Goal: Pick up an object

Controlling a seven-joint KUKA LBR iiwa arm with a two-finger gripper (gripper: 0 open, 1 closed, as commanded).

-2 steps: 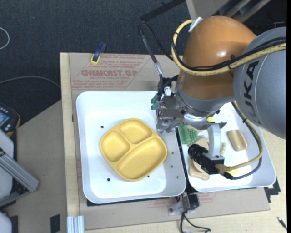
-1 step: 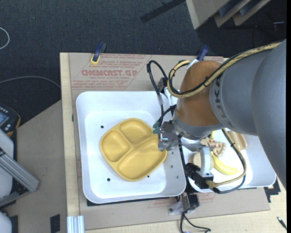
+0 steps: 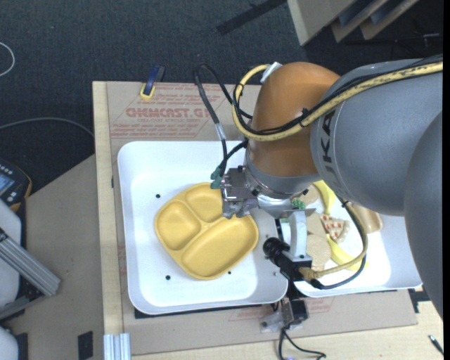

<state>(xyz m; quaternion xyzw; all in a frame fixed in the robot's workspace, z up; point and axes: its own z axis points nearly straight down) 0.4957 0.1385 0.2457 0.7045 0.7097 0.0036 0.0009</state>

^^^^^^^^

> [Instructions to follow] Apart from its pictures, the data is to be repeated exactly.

> [Exercise output]
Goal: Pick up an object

Controlling a seven-joint KUKA LBR iiwa arm with a two-finger gripper (gripper: 0 open, 1 closed, as commanded).

-2 steps: 
-1 step: 
+0 steps: 

<state>(xyz m; quaternion xyzw; all in a frame fixed in the robot's workspace, z up; point and axes: its own z axis points nearly straight down) 0.4957 0.1385 0.2457 0.7045 0.7097 0.0036 0.0009</state>

There is no more to the output.